L’épistémologie ou la sociologie de la science – Regard critique n°1

Regard critique n°1

L’avis contemporain de l’épistémologue Bruno Latour

Voir l’interview de Bruno Latour par Slate : http://www.slate.fr/tribune/79240/interview-bruno-latour-gouvernance-mondiale-uzbec

Plus de vingt six ans après la parution de son premier livre introduisant le rapport entre science et sociologie, Bruno Latour exprime son opinion sur des questions de société comme le clonage. Il développe son propos par la relation ambiguë entre science et politique, qui n’est autre qu’un parallèle à l’épistémologie.

« Au XVIIe siècle, avec Hobbes, on a inventé l’idée que la politique pouvait se faire par les sciences. On a établi une constitution du monde avec, d’un côté, la nature, laissée aux savants, et, de l’autre, la politique, qui relèverait des passions. On a dépolitisé les questions de nature. Aujourd’hui encore, on s’adresse aux experts pour savoir si les OGM sont bons ou pas, si le climat se réchauffe ou pas. Mais si les scientifiques sont vraiment bons, ils ne peuvent pas tous être d’accord ensemble. Donc le consensus scientifique ne permet jamais d’agir politiquement. »

Dès lors, pour aller de l’avant, Bruno Latour pense qu’il faut réussir à instaurer un débat mondial autour des questions internationales. Pas comme aujourd’hui, avec les sommets et les G20, car les états sont directement représentés par leurs plus haut dirigent, ce qui entraine une agrégation stérile de pouvoir. Plutôt par la création d’un parlement international, permettant d’échanger sur le long terme dans le but de trouver différents consensus d’homogénéisation.

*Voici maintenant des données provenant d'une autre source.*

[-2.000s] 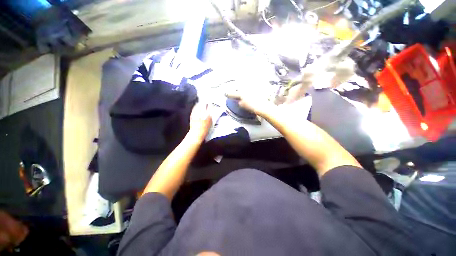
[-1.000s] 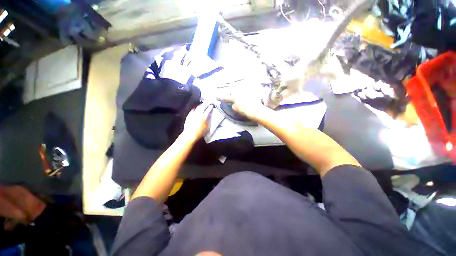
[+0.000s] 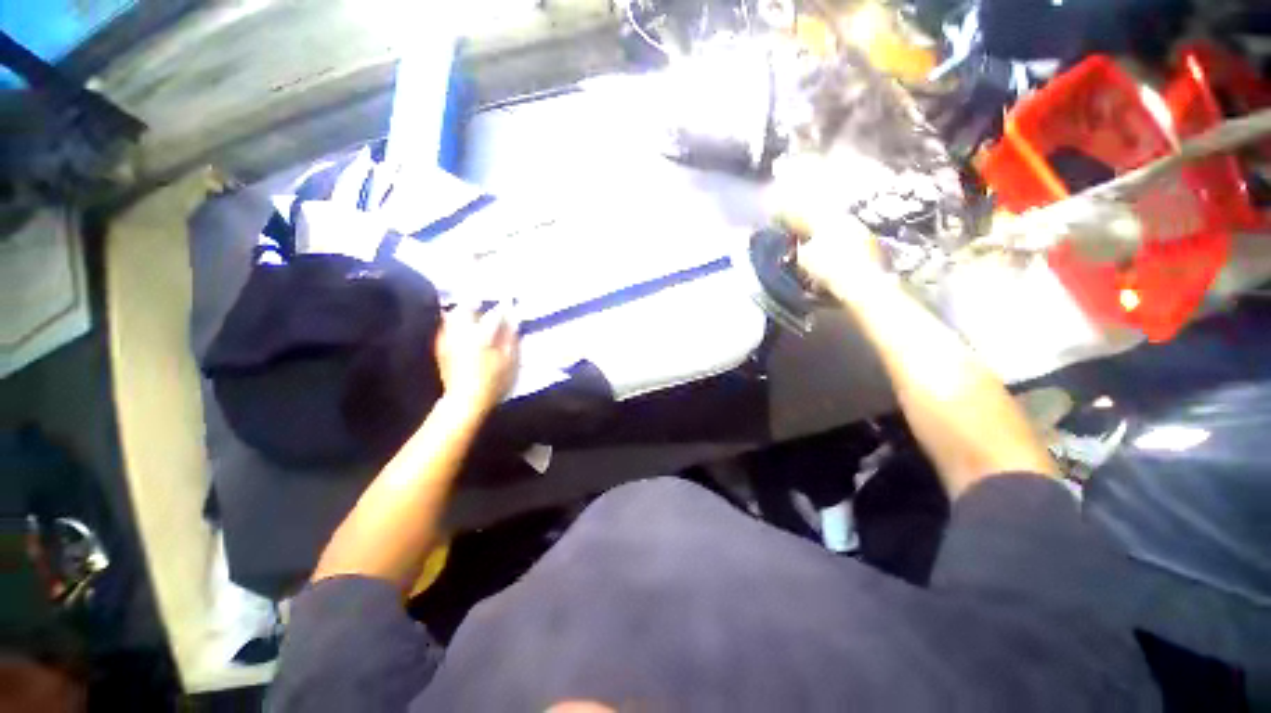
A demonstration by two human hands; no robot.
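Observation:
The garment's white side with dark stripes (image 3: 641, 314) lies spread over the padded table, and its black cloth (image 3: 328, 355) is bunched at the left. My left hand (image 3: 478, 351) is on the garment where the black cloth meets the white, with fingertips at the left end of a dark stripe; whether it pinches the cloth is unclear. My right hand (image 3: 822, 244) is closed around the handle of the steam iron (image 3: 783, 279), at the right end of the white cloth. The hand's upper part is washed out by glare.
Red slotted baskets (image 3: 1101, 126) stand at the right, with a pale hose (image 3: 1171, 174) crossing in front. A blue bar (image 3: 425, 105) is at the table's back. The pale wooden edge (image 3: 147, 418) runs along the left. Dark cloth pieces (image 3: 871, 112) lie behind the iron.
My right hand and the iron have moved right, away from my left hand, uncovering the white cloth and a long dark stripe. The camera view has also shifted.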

« Prendre une décision ne signifie pas être arbitraire ou valider l’avis des experts. C’est plutôt voter pour accepter de ne plus discuter d’un certain nombre de connexions. Il y aura toujours des controverses, mais c’est la décision politique qui permet d’agir politiquement dans un temps historique donné (…) Si on avait l’habitude de voir les problèmes ainsi, on serait moins intimidés par leur caractère complexe. D’abord, ils ne sont pas toujours si complexes. Et puis, il faut sortir de l’idée qu’ouvrir la boîte de Pandore de tous ces débats nous empêcherait de prendre des décisions politiques. »

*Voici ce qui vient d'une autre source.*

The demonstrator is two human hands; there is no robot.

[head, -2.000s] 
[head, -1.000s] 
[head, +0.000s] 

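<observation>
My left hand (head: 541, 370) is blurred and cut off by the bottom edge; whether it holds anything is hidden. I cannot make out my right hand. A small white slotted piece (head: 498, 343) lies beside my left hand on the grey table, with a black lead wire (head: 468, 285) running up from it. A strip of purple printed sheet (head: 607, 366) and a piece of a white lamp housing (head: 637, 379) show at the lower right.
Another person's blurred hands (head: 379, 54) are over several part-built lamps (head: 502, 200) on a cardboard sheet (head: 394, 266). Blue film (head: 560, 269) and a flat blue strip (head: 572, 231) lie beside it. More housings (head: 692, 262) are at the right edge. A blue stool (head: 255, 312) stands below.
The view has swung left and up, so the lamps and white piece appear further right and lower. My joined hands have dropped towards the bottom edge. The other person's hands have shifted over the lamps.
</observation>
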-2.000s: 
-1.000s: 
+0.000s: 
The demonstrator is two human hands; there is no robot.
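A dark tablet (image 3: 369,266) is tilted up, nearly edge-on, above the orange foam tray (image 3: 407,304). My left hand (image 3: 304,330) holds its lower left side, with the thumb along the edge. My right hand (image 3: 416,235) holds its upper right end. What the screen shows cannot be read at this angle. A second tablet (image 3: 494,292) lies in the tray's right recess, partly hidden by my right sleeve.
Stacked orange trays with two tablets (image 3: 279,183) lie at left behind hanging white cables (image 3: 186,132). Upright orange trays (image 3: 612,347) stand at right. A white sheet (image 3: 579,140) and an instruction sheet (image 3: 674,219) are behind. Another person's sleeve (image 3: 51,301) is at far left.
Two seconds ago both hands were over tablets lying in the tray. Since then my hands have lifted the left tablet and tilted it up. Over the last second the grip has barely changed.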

La mise en place d’un Parlement mondial permettrais de repolitiser de nombreuses questions et d’y répondre politiquement par des actes internationaux. Nous pouvons nous interroger sur la faisabilité d’une telle idée dans le monde actuel de par la complexité politique posé par le déroulement d’un tel Parlement. Combien d’états participeraient ? Néanmoins, il est évident que le contrôle du clonage serait l’un des premiers sujets sociaux à traiter.